Oleh: Siti Saadah
Sinar matahari porak-porandakan kesejukan hari. Terasa gerah. Padahal sedang dikamar pondok, bagaimana kalau di dalam ruang kelasku yang sempit itu? Untung saja pulang sekolah lebih awal. Kalau tidak, aku membayangkan tubuhku gerah kepanasan di ruang kelas yang menjelma oven di siang hari. Tiga hari kedepan sekolahku memang pulang lebih awal, yaitu saat bel istirahat, karena setelah istirahat dipakai anak kelas tiga untuk ujian try out, bulan-bulan ini siswa kelas tiga MTs tampangnya seperti berubah, tidak banyak omong. Semakin rajin beribadah, mereka tidak mau atau lebih tepatnya istirahat dari begejekan, atau ngerumpi di pondok dan di kelas saat jam belajar. UAN memang punya kekuatan magic untuk merubah perilaku orang yang biasa meremehkan waktu menjadi menghargainya.

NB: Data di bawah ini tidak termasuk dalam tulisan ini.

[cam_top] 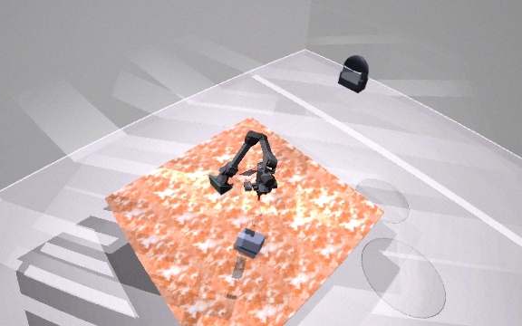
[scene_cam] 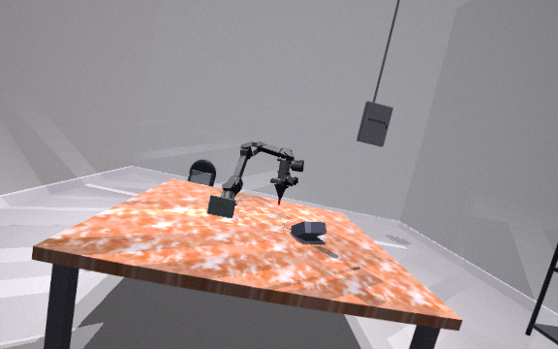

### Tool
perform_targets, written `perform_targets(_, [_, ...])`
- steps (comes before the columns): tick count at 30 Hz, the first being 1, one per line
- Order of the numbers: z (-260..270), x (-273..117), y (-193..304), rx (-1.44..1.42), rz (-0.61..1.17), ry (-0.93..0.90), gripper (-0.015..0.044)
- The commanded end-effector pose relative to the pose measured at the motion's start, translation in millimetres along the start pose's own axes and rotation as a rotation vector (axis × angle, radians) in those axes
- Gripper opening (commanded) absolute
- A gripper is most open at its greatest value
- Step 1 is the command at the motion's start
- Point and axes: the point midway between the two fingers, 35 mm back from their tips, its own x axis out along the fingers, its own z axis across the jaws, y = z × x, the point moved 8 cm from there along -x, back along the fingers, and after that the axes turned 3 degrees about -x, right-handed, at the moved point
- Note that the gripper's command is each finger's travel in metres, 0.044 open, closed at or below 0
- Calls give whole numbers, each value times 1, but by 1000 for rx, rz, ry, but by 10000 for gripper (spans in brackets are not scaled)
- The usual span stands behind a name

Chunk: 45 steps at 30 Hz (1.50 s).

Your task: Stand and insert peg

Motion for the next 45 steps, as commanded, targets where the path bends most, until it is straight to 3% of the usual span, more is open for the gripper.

“Weh..wajahmu kok pengap begitu, sudah ambil makan belum?” lamunanku buyar mendengar suara cempreng Rosy.
“Masih males.” Jawabku asal.
“Ke perpust aja yuk!” Digaetnya tanganku, “Baiklah, dari pada bengong di kamar.” Kubenahi jilbab dan sarungku. Di dalam pondok sudah biasa santri putri memakai sarung dan tidak boleh melepas kerudung, meski tidak dijilbabkan setidaknya disampirkan ke kepala menutupi rambut.